Task to carry out =
Every line of the data below is to be duplicated exactly, pictures excepted.

The data =

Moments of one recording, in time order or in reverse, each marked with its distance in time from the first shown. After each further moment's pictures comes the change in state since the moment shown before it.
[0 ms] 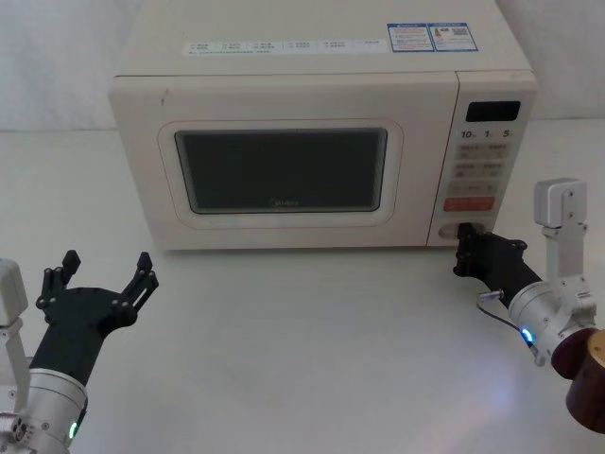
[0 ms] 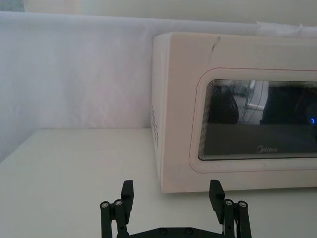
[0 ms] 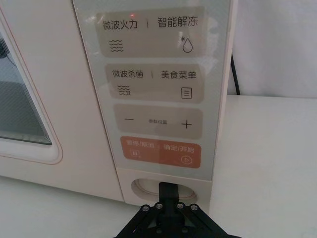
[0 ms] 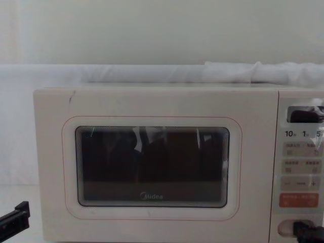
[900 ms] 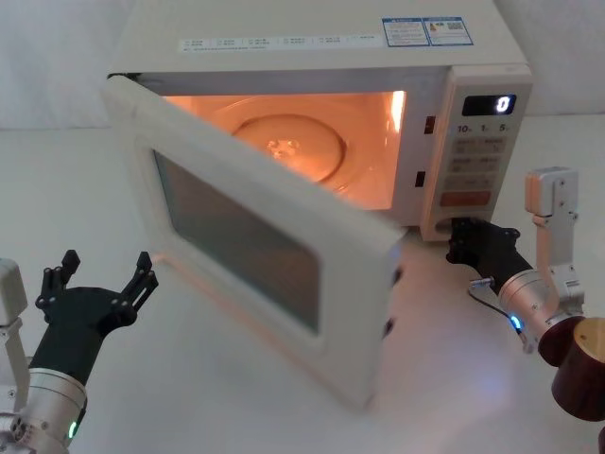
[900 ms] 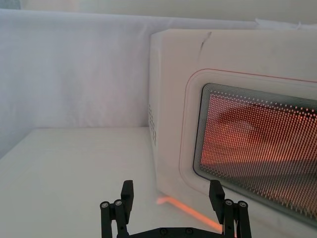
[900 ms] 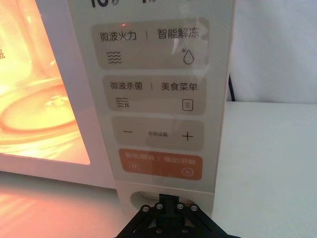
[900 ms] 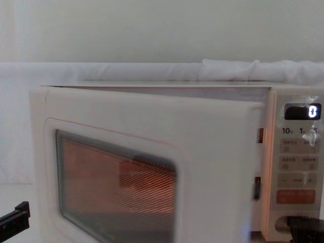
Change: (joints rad) left arm 0.000 0.000 0.000 0.000 0.000 0.000 0.000; right arm 0.039 -0.033 0.002 0.036 -0.017 -0.027 -0.017
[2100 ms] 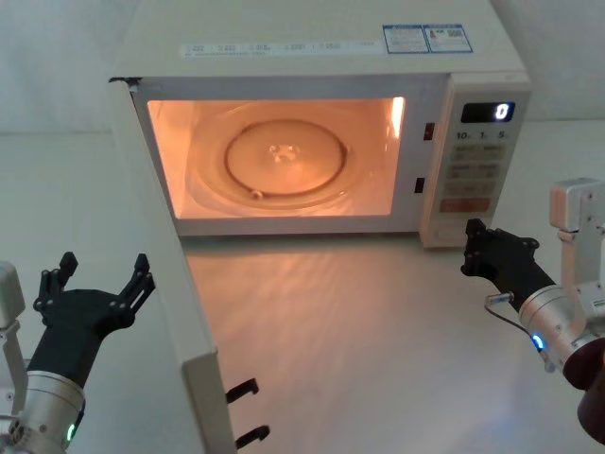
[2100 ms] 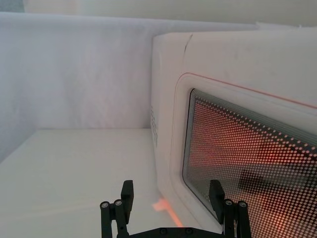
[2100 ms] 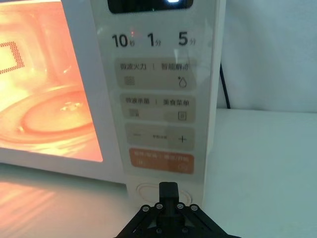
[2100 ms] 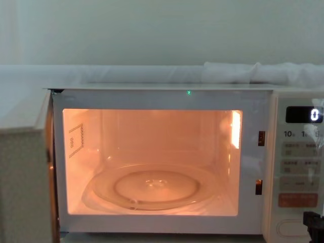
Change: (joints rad) left arm 0.000 0.000 0.000 0.000 0.000 0.000 0.000; right arm -0.128 0.034 0.022 -0.184 0.009 0.039 0.005
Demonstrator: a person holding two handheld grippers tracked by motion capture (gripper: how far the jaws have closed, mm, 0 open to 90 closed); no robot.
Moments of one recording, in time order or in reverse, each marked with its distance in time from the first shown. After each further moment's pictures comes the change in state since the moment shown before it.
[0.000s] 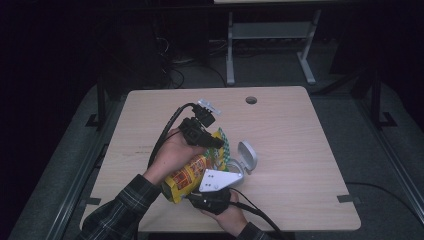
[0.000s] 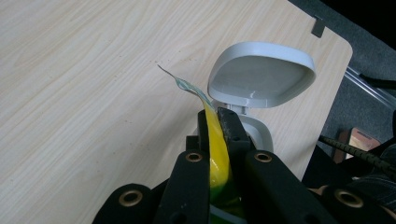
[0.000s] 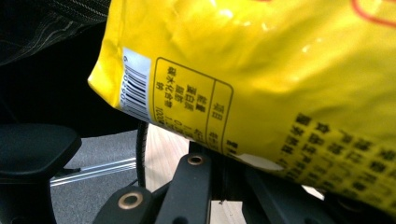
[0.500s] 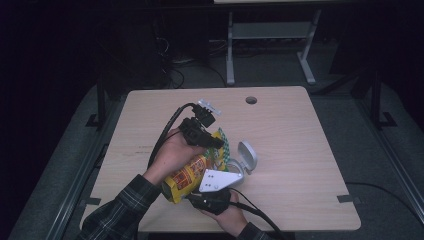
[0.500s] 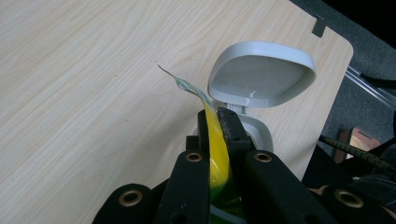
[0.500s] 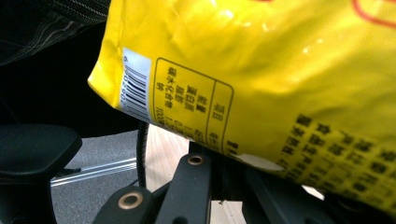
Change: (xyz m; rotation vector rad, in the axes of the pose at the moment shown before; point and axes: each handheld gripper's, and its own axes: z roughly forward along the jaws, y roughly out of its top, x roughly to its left) left arm -0.001 0.000 0.000 0.000 0.002 -0.004; right arm 0.000 0.000 0.000 -0.001 0.001 0.000
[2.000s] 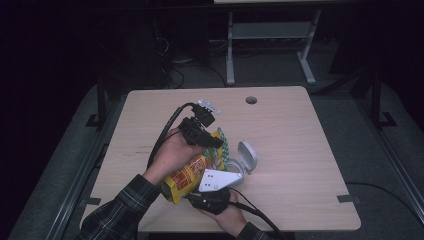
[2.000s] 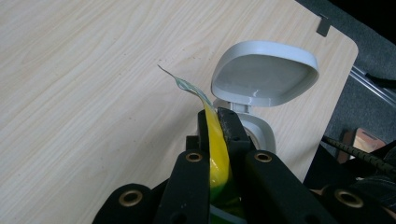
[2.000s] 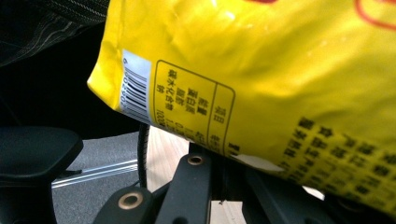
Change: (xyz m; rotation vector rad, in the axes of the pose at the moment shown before) left arm 0.000 0.000 -0.002 0.006 0.018 -0.001; right arm 0.000 0.001 0.001 -0.005 0.004 0.000
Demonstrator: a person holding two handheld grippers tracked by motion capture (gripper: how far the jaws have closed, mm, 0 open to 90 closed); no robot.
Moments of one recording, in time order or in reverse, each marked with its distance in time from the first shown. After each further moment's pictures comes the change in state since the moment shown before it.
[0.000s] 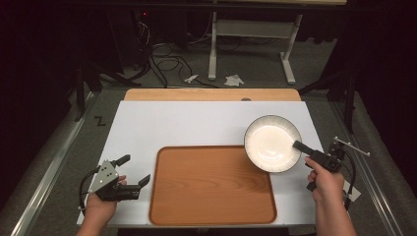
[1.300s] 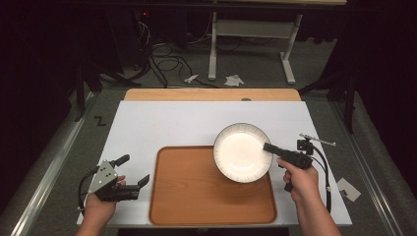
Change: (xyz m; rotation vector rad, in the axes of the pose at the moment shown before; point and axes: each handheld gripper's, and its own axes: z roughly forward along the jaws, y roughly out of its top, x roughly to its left) left arm 0.000 0.001 -0.002 -0.007 0.003 0.000; right arm 0.060 -0.026 0.048 0.186 0.099 -0.100
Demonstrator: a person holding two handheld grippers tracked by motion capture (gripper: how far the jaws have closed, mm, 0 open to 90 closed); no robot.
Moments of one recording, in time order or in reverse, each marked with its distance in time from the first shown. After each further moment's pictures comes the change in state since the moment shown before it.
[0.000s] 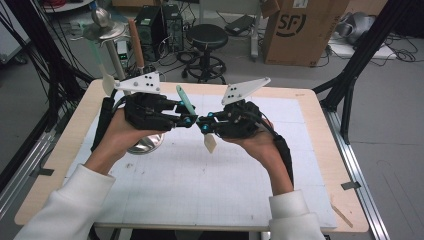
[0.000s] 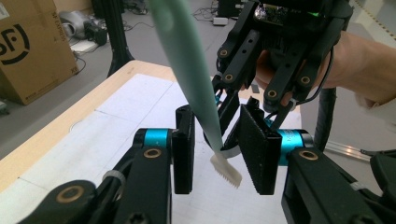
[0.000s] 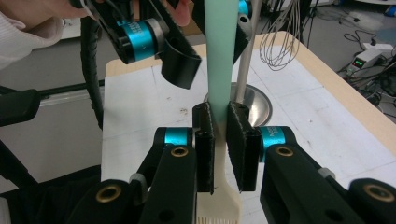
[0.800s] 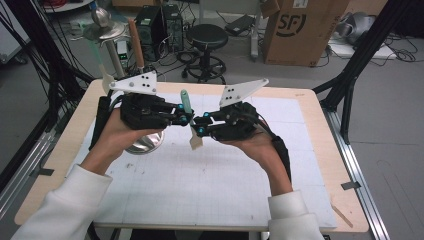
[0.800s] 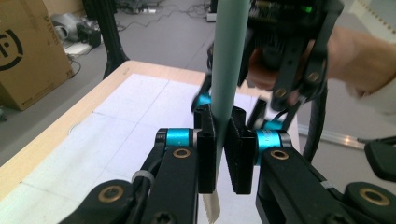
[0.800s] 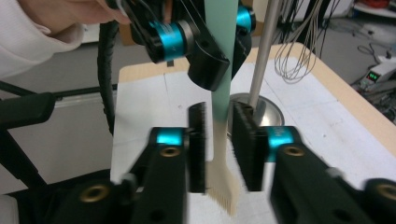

Task output =
Moments of one recording, in time order or in reverse, each marked with its distance in time from the first shown. After each further moment's pictures comes the change in state since the moment shown before it.
[0 ms] 
[0 ms] 
[0 ms] 
[0 ms] 
[900 ms] 
[900 ms] 
[900 ms] 
[900 ms] 
Change: (joints rad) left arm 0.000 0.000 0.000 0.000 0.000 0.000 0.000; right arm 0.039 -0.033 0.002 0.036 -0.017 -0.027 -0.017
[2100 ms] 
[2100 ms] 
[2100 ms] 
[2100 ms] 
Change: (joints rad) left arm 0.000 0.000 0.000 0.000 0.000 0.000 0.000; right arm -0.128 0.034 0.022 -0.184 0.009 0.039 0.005
Demonstrator: a person holding two handheld grippers tracked by motion capture (gripper: how far the jaws have closed, mm, 0 open to 90 closed); no robot.
Moments of one recording, in time order or in reverse, each marked with its distance in time from the first shown. After each further moment's pictures comes the change in state since the moment shown before it.
[0.000s] 
[0.000s] 
[0.000s] 
[0.500s] 
[0.500s] 
[0.500s] 
Change: (xyz m; rotation vector rad, in the axes of the pose at the moment shown before; point and axes: each handheld gripper's, and its own axes: z roughly forward along the jaws, y roughly out of its top, x roughly to its left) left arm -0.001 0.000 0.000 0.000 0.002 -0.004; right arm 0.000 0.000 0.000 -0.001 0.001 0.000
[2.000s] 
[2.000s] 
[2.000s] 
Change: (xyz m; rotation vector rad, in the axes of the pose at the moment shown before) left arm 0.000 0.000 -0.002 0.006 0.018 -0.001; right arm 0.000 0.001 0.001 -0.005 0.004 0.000
Demonstrator: a person holding two handheld grippers tracked by motion capture (gripper: how far the jaws have closed, mm, 0 open to 90 closed); no robot.
Moments of one recording, in time order or in reverse, each marked with its distance in time from the first shown. After each further moment's pictures comes the change in state since the moment shown before it.
[0.000s] 
[1.300s] 
Change: (xyz m; rotation vector rad, in the axes of the pose at the moment shown before; point and axes: each handheld gripper's, and its own axes: z roughly forward along the jaws, y roughly out of its top, x roughly to its left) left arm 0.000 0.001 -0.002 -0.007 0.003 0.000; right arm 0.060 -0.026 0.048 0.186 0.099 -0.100
Demonstrator: a person holding two handheld grippers tracked by motion capture (gripper: how far the jaws have closed, mm, 0 open to 90 closed); no robot.
Moments of one recording, in time order or in reverse, each marked with its distance in time from the first shown. After each further moment's pictures comes the change in state since the moment shown before it.
[0.000s] 
[0.000s] 
[0.000s] 
[0.800s] 
[0.800s] 
[0.800s] 

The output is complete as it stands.